▶ _Work to complete_:
Once you find the line with "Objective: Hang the" in the entries below, print it and each line after it up to and including the line with "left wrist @", exactly, without pictures.

▶ _Exercise inputs_:

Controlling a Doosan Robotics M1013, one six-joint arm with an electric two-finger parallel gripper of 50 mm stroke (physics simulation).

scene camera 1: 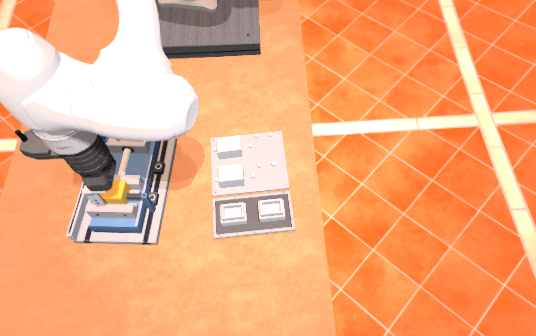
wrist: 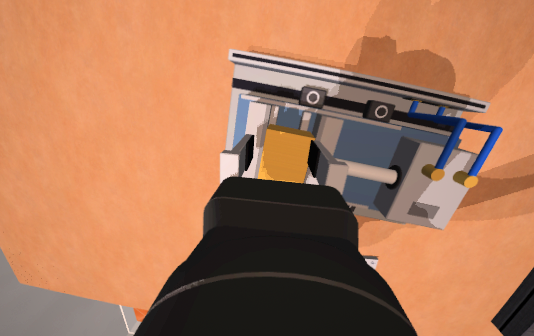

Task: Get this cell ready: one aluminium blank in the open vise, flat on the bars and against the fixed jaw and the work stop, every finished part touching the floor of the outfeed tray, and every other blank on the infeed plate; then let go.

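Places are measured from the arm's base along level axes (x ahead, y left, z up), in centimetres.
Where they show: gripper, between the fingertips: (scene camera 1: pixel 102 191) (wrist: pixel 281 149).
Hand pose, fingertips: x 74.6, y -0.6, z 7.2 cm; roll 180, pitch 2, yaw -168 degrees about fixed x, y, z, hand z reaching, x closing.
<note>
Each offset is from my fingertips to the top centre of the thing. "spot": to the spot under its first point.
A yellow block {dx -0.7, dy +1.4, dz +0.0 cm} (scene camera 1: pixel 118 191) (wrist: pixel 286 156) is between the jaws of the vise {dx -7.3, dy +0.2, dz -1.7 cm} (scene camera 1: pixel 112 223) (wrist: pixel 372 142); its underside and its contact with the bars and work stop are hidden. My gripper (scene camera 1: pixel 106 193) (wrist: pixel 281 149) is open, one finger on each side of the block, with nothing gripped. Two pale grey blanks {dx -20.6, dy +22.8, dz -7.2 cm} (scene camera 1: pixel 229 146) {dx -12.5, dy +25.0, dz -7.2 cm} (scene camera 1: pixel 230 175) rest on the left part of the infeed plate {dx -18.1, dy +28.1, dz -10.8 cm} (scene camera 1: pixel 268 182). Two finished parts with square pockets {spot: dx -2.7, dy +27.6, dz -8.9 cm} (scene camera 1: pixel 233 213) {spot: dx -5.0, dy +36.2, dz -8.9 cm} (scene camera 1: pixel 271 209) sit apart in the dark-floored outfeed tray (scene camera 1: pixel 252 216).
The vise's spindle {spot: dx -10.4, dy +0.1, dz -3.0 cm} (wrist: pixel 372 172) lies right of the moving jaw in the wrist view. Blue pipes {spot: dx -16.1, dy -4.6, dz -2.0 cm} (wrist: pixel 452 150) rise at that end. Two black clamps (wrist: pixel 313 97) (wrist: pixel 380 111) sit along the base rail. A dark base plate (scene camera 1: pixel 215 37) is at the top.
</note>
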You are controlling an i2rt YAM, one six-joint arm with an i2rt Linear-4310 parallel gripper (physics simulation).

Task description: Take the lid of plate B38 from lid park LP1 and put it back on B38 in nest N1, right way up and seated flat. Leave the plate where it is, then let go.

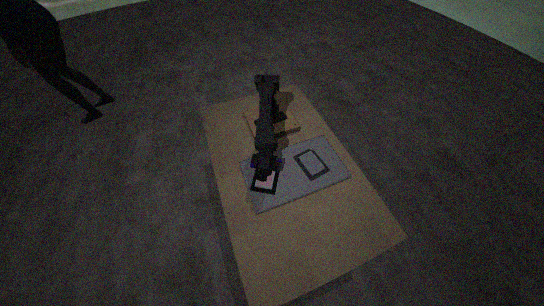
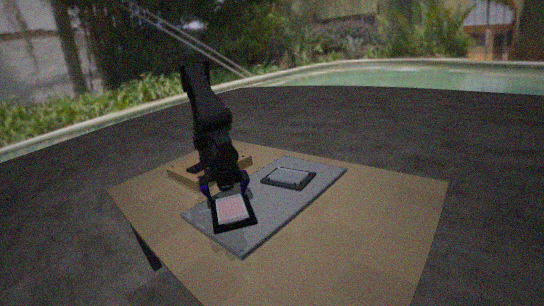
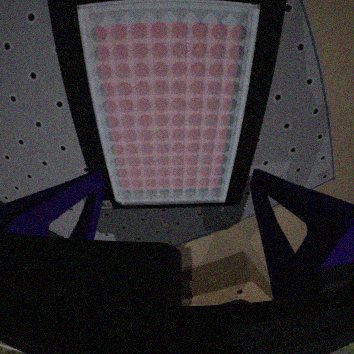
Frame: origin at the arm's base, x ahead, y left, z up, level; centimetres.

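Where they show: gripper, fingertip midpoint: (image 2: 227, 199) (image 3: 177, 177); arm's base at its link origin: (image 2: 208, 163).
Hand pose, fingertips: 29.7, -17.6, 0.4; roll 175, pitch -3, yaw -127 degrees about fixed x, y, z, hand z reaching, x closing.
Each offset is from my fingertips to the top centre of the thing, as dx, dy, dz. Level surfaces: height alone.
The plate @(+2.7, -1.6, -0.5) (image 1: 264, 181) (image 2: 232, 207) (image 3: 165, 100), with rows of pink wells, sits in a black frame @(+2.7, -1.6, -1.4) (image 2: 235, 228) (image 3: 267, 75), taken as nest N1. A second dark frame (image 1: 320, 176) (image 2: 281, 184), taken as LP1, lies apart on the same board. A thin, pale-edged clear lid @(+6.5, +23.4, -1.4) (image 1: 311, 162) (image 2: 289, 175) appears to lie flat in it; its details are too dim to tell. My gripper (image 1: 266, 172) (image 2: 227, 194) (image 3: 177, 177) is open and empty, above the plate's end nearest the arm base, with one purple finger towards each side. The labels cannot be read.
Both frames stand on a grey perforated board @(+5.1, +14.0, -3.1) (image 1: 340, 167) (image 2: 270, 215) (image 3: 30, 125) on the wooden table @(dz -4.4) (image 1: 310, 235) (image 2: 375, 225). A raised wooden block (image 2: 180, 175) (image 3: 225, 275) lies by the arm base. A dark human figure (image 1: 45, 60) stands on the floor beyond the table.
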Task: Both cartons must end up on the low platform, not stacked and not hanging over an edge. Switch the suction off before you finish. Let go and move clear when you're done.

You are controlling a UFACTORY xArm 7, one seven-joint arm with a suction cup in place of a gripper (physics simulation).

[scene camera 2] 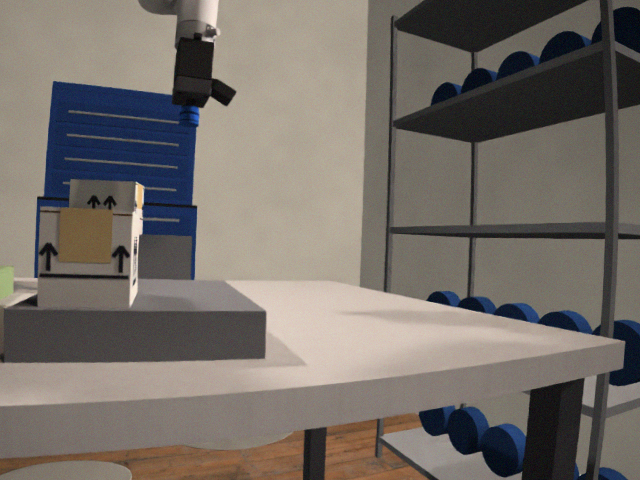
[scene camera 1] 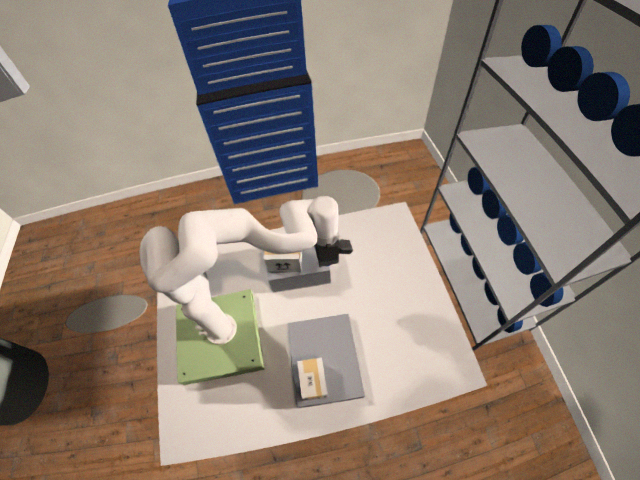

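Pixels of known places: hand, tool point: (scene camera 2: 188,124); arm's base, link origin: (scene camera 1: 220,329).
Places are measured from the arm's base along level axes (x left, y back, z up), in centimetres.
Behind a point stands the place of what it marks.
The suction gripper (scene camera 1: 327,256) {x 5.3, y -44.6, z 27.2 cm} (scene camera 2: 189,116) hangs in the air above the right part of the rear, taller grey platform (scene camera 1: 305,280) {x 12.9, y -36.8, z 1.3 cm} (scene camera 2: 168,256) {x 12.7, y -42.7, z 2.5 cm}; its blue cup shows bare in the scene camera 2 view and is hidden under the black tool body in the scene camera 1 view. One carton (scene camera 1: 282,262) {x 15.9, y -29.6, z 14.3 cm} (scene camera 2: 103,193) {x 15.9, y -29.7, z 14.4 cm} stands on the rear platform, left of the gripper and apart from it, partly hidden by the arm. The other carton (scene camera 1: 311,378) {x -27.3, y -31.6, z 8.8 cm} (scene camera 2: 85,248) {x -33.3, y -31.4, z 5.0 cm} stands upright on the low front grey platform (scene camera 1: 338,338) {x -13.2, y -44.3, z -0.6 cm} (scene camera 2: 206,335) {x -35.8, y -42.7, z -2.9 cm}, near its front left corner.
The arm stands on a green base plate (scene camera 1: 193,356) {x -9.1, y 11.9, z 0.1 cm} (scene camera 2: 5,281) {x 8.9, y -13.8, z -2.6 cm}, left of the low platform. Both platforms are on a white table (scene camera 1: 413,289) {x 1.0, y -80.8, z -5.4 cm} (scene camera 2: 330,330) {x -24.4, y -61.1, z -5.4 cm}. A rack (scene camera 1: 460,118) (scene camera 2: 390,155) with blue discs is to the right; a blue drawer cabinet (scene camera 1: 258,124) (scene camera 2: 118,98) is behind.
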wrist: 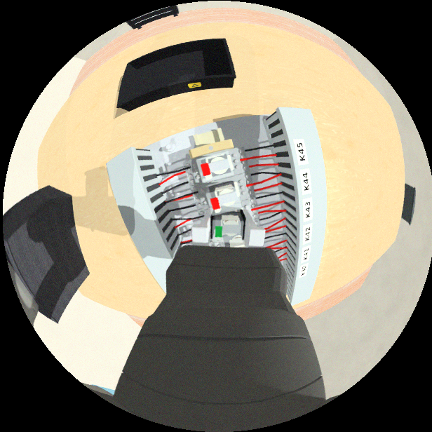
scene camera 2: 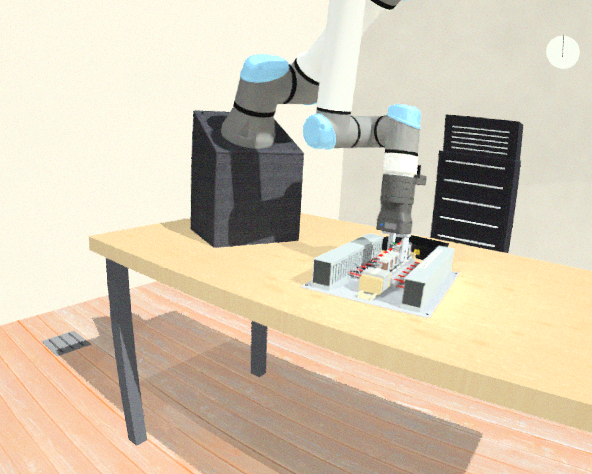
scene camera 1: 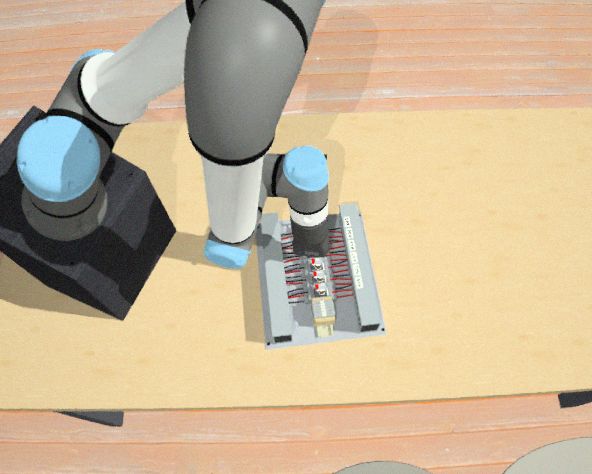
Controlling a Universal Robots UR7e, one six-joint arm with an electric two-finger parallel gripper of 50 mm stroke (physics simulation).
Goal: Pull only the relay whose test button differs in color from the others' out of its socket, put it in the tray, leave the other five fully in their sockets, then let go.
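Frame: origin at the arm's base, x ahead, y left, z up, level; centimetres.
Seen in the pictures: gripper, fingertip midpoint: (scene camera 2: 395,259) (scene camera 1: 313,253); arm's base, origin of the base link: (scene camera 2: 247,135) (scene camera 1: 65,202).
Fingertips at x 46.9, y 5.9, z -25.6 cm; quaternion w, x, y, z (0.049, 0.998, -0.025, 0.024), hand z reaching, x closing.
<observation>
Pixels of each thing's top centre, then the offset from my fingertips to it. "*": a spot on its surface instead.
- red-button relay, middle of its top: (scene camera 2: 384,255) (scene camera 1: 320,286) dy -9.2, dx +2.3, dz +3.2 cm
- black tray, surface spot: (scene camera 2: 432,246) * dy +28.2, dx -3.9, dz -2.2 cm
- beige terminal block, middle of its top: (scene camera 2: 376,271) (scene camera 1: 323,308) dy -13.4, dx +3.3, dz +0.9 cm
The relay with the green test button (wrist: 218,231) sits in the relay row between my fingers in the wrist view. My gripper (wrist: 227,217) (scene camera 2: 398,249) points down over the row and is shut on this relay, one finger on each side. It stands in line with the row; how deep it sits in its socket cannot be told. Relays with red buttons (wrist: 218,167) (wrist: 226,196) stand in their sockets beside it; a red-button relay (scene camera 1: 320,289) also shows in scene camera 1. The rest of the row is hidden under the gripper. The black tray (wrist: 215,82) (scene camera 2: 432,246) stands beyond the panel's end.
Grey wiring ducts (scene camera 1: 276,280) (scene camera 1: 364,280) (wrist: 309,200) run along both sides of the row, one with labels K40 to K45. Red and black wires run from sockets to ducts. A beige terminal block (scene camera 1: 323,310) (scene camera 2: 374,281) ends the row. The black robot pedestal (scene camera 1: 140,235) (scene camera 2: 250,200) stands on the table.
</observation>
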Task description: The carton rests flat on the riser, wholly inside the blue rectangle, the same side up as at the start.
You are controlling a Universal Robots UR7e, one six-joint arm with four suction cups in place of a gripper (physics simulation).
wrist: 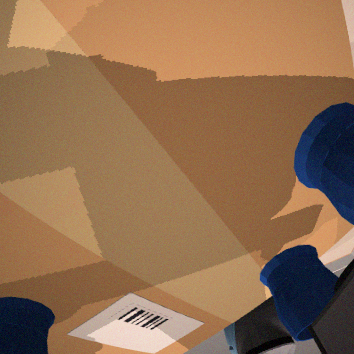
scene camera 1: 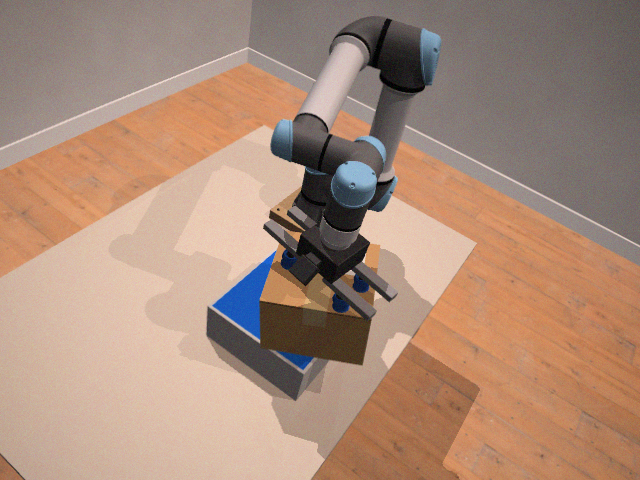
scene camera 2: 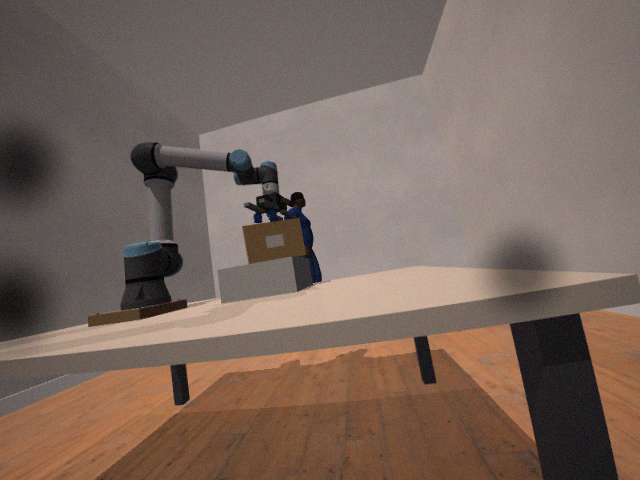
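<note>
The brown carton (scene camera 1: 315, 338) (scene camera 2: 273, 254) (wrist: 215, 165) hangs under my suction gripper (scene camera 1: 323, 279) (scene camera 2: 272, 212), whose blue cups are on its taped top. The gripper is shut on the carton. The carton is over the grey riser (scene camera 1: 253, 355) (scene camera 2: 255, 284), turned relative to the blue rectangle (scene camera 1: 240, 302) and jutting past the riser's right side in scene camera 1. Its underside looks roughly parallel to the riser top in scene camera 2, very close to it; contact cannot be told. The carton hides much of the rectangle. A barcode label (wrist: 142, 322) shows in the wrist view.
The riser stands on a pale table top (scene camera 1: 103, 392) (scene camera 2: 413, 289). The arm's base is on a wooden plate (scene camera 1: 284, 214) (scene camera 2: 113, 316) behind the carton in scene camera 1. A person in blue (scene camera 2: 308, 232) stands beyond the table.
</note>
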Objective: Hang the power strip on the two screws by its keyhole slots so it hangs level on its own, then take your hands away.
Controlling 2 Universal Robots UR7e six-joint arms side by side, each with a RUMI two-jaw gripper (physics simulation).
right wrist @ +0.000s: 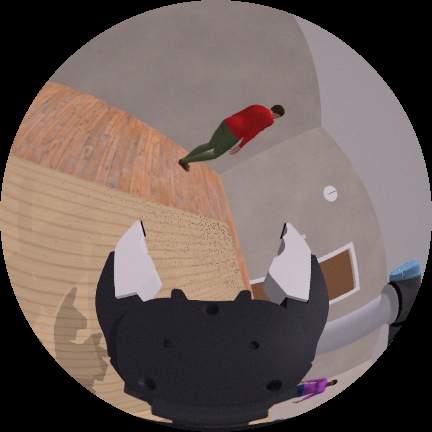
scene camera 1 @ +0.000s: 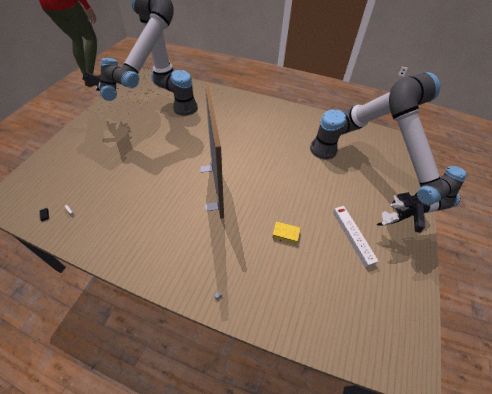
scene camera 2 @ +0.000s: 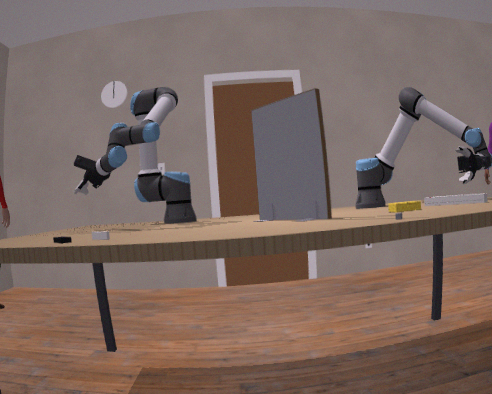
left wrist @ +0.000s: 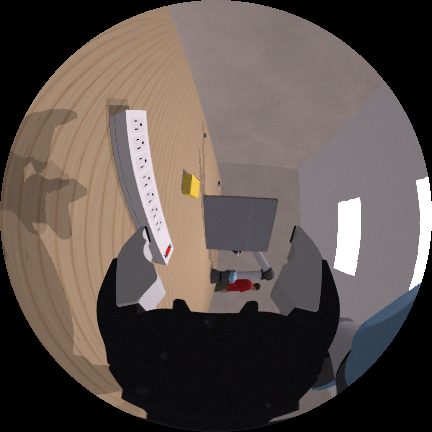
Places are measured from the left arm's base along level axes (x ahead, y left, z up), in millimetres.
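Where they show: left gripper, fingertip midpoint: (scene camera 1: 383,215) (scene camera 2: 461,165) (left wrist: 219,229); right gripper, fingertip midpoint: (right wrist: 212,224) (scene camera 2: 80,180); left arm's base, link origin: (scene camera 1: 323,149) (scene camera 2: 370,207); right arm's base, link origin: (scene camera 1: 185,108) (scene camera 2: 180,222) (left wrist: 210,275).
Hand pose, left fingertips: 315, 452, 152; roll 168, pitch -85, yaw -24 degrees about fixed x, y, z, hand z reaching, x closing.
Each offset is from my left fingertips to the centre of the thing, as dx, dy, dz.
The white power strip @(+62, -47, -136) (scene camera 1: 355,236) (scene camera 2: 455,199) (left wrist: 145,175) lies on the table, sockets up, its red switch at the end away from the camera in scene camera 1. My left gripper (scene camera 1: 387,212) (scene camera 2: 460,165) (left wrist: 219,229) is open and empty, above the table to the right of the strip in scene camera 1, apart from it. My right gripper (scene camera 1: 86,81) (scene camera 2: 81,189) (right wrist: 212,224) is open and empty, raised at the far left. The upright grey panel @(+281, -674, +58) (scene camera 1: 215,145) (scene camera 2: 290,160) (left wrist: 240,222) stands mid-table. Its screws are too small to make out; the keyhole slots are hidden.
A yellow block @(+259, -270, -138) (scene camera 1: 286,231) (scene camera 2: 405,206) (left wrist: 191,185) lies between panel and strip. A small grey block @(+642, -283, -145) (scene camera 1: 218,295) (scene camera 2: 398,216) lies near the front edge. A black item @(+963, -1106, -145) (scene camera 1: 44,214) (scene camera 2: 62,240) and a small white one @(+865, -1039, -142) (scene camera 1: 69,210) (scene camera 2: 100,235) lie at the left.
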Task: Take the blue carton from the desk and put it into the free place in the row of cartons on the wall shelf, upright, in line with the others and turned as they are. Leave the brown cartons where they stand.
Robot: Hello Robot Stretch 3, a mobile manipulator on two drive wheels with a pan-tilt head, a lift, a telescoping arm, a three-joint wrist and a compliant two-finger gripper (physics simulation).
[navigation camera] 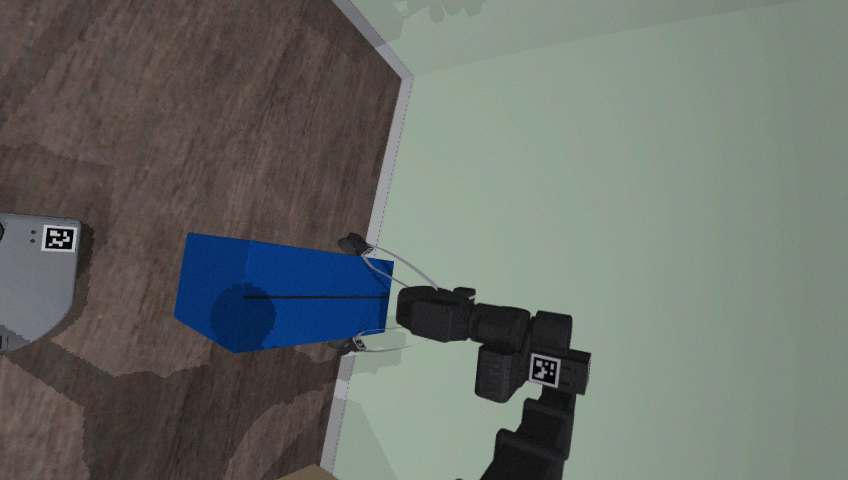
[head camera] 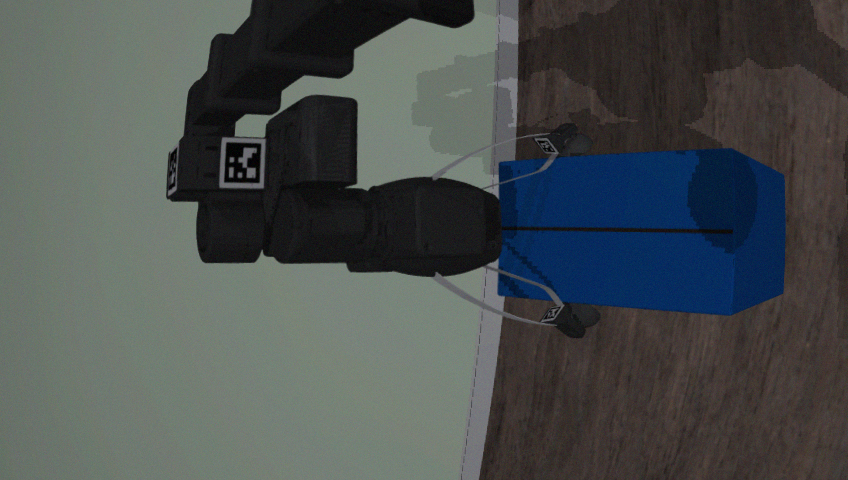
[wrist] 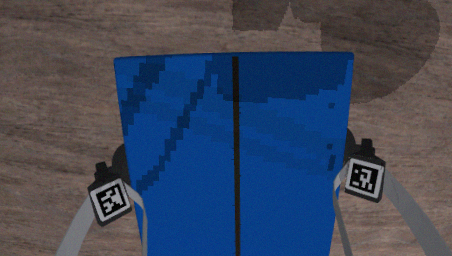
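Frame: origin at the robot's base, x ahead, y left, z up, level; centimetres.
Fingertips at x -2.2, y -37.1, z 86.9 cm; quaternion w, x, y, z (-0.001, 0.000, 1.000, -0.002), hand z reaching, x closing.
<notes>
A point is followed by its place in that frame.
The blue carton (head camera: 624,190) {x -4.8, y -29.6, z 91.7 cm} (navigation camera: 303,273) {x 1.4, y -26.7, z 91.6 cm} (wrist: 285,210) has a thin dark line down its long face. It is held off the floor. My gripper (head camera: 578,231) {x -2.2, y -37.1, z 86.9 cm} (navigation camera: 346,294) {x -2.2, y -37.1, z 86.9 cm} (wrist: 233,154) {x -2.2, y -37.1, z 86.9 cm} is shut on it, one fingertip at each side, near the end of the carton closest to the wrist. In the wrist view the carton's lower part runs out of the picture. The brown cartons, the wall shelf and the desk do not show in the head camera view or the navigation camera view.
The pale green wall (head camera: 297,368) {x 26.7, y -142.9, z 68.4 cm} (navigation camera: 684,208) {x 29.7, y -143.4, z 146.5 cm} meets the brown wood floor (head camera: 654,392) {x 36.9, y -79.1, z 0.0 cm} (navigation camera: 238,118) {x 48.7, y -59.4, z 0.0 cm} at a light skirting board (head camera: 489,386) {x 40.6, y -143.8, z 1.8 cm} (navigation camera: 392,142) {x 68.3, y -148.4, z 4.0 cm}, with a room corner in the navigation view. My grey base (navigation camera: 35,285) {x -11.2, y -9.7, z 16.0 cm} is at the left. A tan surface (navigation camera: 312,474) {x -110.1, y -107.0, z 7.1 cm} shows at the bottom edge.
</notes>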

▶ _Response to this exercise_:
Objective: Hang the power strip on the two screws by its keyhole slots so it hangs level on its own, then take your hands away.
Controlling 2 Universal Robots UR7e six-joint arms side by side, each with a RUMI two-jaw gripper (physics simulation).
right wrist @ +0.000s: 
scene camera 1 @ +0.000s: 
scene camera 2 @ +0.000s: 
left wrist @ +0.000s: 

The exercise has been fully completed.